There is a ton of design work put into the space station and technology. How much did you look at the Alien films when designing it?
I look at a lot of Ron Cobb, even when I'm not working on an Alien book. His production designs on the first film are amazing, and there's a ton of inspiration from those, though I doubt any of my designs would work in real life like his do.
What makes Wascylewski a compelling protagonist to you?
He's actually based, to a small extent, on the actor Charles Bronson. I was reading some old article about him and he came across as a guy who just showed up on set and sat quietly in a corner until it was time to do his job. Very workmanlike. He said something like, "I became an actor because it sounded like the easiest way to make a lot of money," and I thought that would be the perfect type of person to be contracted to work long tours in a quiet end of space. I'm a sucker for a stoic protagonist anyway, and you don't get much more stoic than Charlie Bronson.
The first issue does a great job of quietly ratcheting up the horror and tension, and I can only assume there's much more terror to come. Without getting too spoilery, what are you most excited for readers to experience in upcoming issues?
I'm working on a pretty nasty scene right now that I'm pretty excited about. I've been back to it three or four times, thinking, "This needs to be juicier!" So, take that how you will!
There's a scene in Issue #3 that I'm pretty excited for, where you get to see what the xenomorphs have been up to in the station. Also, there's one cameo from the films (hint: it's a wet donut).
Xenomorphs have been said to symbolize all sorts of primal fears, depending on who's interpreting the story. What's the scariest thing about them to you personally?

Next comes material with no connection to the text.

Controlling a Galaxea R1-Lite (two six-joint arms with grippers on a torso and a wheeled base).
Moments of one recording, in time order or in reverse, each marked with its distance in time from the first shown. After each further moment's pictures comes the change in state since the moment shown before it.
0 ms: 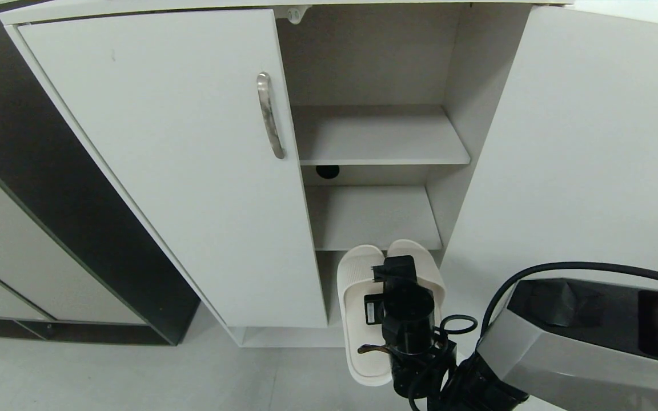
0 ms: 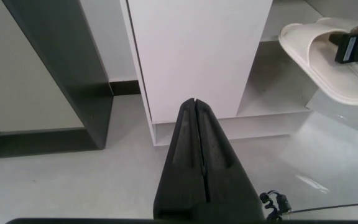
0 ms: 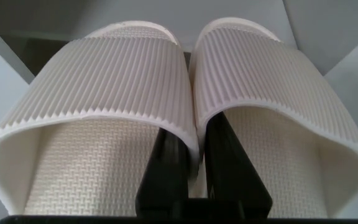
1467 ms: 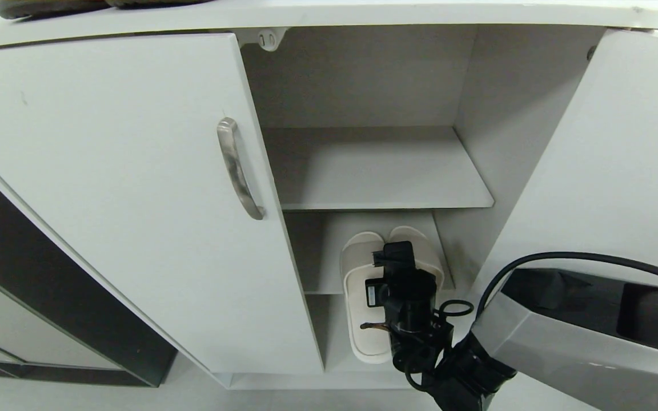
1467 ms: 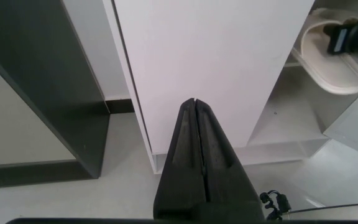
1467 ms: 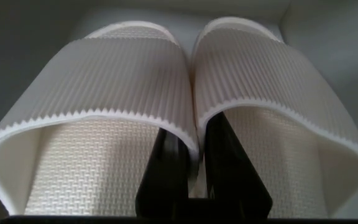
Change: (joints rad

Like anything, I think they're creepier the less you know about them. I love most of the sequels and other stories, but they do tend to demystify them a lot, which takes away from the horror. I've got a production book about the first film where Ridley Scott was explaining how he intended the Alien to be a savage, removed from its own culture and identity and reverting to its basic primal instincts, like a baby with fangs. That's not a concept that leaps out at you during the film because you know nothing about the Alien or where it comes from at that point, but it's a wicked idea.
Aliens: Dead Orbit #1 is on sale from Dark Horse Comics on April 26. All artwork by James Stokoe.